*** Block opens ***
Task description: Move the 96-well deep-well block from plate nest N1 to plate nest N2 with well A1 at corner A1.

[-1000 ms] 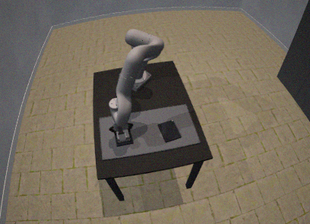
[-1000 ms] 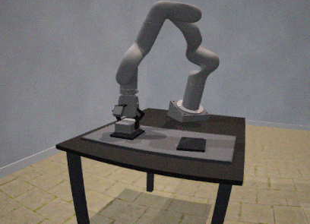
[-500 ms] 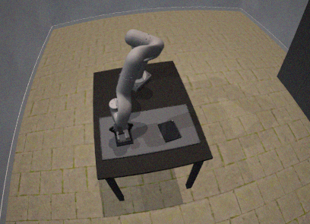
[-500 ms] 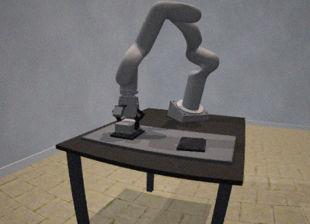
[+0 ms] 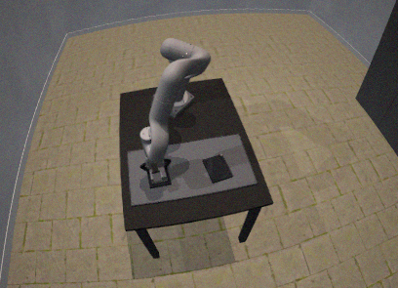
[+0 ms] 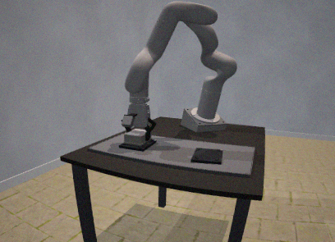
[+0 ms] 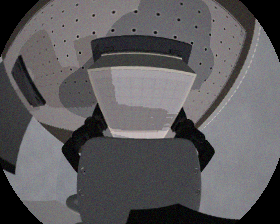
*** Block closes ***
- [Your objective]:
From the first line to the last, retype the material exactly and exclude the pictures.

- [Response area]:
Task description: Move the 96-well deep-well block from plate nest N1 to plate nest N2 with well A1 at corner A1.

[-1000 ms] 
[-1000 ms] 
[-500 ms] 
[-500 ms] 
[+0 ms] 
[+0 ms] 
[+0 ms] 

This exercise has been answered in full.